__Try it__
The result should be every line in the data below that carries the string "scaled".

__Data supplied__
━━━━━━━━

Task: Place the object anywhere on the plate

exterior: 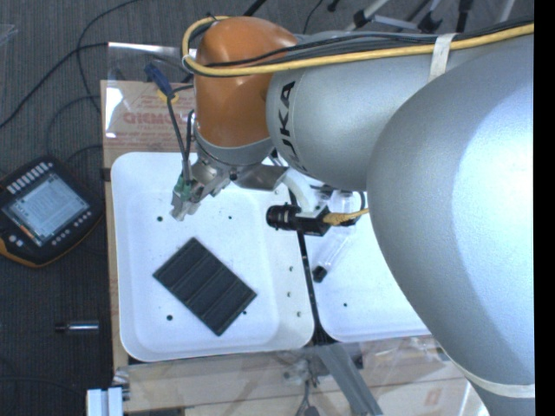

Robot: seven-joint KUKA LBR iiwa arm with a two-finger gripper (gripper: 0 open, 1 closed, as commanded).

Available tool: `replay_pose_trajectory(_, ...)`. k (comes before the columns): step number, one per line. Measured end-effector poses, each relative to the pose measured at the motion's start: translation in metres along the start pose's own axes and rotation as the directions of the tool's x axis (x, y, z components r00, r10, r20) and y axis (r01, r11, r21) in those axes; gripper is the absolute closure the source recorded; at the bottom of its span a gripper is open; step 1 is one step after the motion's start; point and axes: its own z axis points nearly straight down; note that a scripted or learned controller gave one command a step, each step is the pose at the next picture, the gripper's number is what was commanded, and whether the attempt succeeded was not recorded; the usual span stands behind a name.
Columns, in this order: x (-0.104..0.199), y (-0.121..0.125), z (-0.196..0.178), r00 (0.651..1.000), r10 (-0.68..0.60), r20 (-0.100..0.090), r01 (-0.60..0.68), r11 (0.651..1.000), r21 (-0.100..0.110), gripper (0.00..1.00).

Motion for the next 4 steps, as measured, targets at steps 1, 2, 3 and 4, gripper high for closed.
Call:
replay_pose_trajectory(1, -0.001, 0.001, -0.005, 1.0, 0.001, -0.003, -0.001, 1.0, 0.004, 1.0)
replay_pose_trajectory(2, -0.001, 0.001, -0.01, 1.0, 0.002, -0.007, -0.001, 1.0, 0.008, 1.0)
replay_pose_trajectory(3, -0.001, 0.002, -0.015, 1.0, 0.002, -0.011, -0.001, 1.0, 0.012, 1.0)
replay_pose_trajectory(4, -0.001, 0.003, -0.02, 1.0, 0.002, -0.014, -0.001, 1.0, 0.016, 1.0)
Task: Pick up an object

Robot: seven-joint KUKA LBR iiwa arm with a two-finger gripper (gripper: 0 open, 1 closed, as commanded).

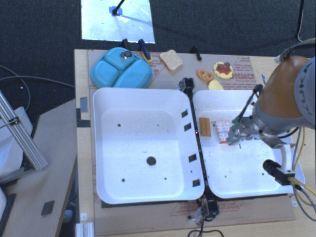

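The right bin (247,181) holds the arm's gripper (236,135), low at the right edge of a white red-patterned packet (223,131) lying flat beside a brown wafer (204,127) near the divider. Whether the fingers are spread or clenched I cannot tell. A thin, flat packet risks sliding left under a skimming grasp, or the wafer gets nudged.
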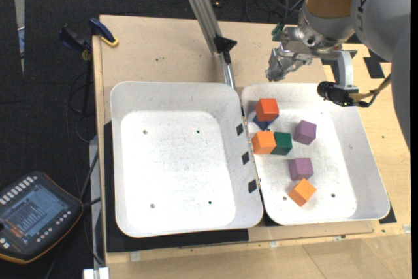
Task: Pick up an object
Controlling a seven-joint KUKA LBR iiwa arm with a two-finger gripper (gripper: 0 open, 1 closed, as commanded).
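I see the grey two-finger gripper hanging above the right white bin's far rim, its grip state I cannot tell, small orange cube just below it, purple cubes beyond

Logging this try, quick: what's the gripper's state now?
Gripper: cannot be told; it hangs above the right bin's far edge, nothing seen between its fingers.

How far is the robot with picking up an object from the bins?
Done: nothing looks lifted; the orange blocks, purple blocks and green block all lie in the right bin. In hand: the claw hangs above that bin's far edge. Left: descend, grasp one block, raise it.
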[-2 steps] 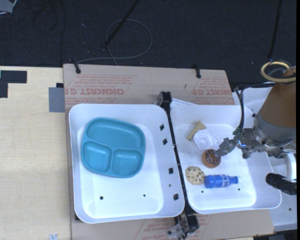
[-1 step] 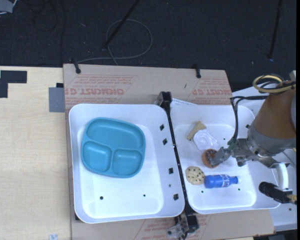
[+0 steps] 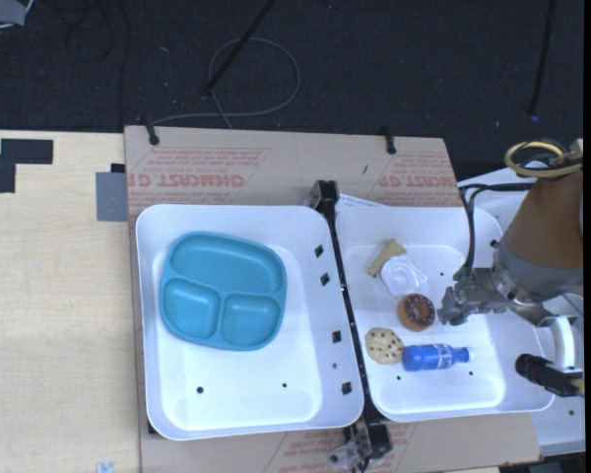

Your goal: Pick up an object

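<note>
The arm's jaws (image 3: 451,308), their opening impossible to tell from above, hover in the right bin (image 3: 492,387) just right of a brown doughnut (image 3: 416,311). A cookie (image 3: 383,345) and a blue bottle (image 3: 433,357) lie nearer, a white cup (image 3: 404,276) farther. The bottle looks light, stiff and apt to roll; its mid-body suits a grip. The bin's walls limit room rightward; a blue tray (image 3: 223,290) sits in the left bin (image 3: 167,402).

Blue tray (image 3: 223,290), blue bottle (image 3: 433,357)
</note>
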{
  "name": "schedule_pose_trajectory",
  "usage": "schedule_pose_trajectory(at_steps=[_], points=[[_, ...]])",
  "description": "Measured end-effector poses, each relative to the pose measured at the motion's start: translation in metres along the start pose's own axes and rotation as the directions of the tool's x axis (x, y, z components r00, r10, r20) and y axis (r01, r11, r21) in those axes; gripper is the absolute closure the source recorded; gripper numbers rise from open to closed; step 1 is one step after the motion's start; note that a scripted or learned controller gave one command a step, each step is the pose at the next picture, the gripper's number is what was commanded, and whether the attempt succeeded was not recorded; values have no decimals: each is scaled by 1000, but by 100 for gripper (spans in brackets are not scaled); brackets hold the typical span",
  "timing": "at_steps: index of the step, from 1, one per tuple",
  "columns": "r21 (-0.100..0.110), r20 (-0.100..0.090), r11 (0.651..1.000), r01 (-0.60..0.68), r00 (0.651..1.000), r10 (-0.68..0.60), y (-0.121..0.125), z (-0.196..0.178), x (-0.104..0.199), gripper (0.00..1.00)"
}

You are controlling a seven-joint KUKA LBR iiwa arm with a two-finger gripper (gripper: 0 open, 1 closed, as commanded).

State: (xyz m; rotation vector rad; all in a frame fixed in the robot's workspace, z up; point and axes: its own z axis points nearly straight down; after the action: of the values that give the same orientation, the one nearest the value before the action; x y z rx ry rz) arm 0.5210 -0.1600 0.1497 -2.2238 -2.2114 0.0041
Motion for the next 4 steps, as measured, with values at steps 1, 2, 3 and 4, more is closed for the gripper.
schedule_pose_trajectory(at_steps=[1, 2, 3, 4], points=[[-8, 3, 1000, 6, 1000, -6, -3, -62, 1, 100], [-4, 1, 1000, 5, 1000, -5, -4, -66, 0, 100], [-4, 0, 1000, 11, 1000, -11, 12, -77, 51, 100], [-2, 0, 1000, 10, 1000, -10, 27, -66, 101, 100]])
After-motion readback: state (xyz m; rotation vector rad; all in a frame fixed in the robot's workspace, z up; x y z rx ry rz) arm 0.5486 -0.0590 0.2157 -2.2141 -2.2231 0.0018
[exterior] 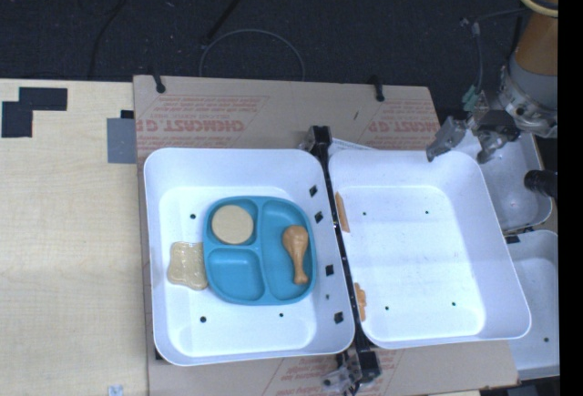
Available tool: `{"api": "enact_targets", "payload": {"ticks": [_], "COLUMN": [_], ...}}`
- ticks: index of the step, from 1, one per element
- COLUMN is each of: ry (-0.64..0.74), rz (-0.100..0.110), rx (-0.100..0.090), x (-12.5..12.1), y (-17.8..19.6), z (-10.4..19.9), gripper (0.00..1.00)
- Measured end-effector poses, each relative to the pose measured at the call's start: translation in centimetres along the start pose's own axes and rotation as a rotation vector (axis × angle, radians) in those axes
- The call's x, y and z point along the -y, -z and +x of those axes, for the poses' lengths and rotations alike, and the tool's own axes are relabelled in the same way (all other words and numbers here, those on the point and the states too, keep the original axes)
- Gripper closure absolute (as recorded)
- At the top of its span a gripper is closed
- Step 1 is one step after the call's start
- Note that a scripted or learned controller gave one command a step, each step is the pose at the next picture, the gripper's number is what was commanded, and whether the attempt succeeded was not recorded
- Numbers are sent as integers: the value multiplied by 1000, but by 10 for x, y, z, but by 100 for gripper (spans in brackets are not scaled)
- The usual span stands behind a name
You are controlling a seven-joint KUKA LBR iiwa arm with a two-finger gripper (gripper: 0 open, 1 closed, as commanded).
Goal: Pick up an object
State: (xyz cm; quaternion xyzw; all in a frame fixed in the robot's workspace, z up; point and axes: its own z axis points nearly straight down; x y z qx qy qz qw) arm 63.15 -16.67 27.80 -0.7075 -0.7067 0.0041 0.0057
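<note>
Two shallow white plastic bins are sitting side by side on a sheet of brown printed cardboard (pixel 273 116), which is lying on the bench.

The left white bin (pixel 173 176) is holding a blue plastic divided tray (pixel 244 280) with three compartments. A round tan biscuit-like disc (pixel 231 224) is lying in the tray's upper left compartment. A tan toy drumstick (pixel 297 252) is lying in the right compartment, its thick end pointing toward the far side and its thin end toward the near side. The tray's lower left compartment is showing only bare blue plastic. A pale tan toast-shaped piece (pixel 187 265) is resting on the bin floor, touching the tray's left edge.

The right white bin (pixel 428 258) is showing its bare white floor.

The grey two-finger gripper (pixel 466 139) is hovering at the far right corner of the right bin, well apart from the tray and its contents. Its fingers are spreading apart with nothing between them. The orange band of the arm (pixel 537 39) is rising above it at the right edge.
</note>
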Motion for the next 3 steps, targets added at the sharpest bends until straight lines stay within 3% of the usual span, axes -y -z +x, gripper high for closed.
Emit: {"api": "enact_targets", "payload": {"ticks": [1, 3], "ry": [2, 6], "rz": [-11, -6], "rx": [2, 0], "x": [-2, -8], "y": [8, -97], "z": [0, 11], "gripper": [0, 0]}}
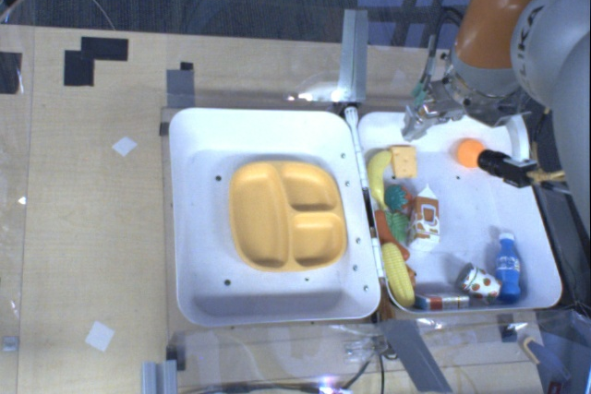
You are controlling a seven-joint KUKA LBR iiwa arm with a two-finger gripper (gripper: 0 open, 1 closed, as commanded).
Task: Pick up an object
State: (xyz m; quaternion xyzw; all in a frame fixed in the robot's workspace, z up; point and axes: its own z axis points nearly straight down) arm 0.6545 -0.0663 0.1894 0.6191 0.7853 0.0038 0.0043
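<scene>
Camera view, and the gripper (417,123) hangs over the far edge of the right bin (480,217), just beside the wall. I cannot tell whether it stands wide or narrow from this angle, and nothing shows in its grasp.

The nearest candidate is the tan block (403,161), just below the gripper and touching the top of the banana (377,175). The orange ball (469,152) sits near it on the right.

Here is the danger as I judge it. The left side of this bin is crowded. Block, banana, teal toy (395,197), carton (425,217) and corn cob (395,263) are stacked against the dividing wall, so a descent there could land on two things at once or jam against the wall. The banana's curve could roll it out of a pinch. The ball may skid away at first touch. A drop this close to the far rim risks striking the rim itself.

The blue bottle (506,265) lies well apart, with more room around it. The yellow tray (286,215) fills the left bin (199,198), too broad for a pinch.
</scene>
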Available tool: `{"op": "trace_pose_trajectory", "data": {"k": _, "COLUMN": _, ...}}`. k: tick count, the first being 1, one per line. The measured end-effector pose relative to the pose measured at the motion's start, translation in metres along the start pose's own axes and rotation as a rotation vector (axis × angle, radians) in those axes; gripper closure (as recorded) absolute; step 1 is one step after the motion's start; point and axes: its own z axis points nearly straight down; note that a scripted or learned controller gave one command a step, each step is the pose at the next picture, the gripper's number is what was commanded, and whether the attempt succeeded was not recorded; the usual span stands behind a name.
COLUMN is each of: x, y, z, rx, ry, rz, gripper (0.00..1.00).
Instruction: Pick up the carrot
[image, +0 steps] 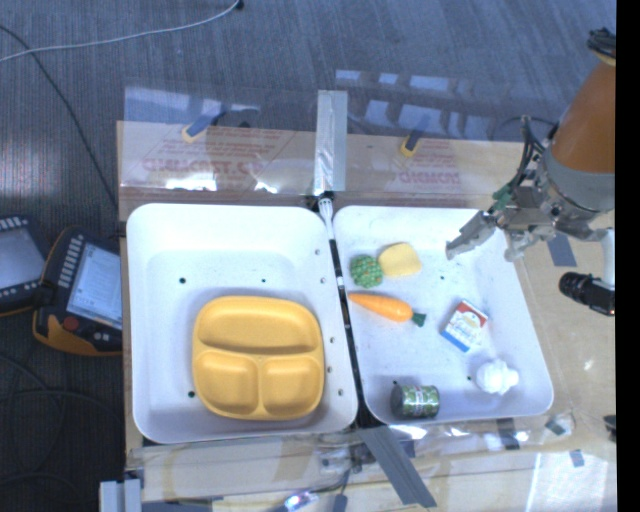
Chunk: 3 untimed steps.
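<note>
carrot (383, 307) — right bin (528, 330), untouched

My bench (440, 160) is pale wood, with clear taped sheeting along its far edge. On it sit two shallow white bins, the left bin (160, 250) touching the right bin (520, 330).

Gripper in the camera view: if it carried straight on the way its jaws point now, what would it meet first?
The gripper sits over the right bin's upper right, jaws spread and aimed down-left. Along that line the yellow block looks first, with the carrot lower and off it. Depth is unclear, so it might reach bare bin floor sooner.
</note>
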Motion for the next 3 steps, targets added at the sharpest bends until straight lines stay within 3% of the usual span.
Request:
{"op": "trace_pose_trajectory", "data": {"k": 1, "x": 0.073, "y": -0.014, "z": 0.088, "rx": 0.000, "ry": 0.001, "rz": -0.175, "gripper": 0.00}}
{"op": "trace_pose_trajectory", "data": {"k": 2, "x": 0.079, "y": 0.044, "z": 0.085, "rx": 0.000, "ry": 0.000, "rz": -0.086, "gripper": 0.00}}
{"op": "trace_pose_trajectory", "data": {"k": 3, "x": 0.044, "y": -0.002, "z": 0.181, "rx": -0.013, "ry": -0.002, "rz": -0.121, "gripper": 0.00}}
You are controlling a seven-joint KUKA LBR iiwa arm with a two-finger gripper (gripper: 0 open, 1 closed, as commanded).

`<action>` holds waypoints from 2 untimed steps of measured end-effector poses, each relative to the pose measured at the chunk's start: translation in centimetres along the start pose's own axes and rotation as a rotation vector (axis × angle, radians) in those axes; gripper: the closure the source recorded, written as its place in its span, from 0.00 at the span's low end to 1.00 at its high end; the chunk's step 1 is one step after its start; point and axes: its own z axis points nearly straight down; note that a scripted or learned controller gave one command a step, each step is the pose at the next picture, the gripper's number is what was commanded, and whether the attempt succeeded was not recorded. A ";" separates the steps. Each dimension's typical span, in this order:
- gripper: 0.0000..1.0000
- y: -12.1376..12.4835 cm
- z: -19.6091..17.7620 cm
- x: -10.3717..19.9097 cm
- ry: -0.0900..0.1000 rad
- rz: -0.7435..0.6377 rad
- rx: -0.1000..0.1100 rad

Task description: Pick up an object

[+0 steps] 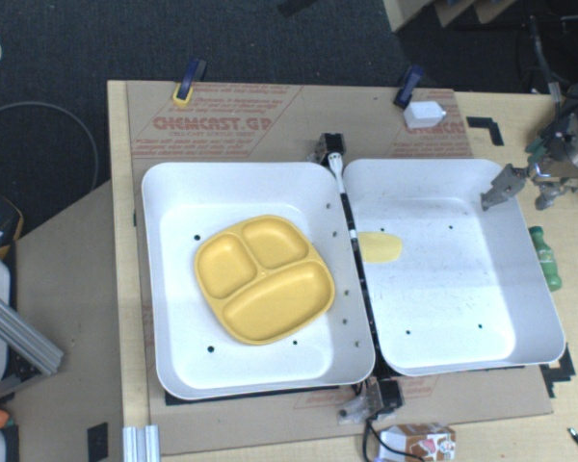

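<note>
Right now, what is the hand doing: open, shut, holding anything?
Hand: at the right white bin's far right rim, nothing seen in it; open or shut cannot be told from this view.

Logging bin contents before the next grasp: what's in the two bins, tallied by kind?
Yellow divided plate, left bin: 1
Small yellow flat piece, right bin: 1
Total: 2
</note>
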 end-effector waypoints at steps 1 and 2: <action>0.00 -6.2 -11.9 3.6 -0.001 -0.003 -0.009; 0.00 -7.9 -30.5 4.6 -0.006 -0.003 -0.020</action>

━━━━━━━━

__Expected answer__
  "description": "Measured end-effector poses, each relative to the pose measured at the motion's start: translation in metres along the start pose's own axes and rotation as the directions of the tool's x axis (x, y, z components r00, r10, r20) and y axis (r01, r11, r21) in those axes; gripper is the absolute closure the source recorded; gripper numbers rise from open to closed; step 1 is one step after the motion's start; note that a scripted or learned controller gave one command a step, each step is the pose at the next picture, the gripper's number is what was commanded, and whether the attempt succeeded was not recorded; values have no decimals: each is scaled by 1000, but by 100 for gripper (spans in brackets are not scaled); brackets hold the typical span",
- Numbers are sent as integers: the value multiplied by 1000, but by 10 for x, y, z, but by 100 for gripper (spans in brackets are not scaled)

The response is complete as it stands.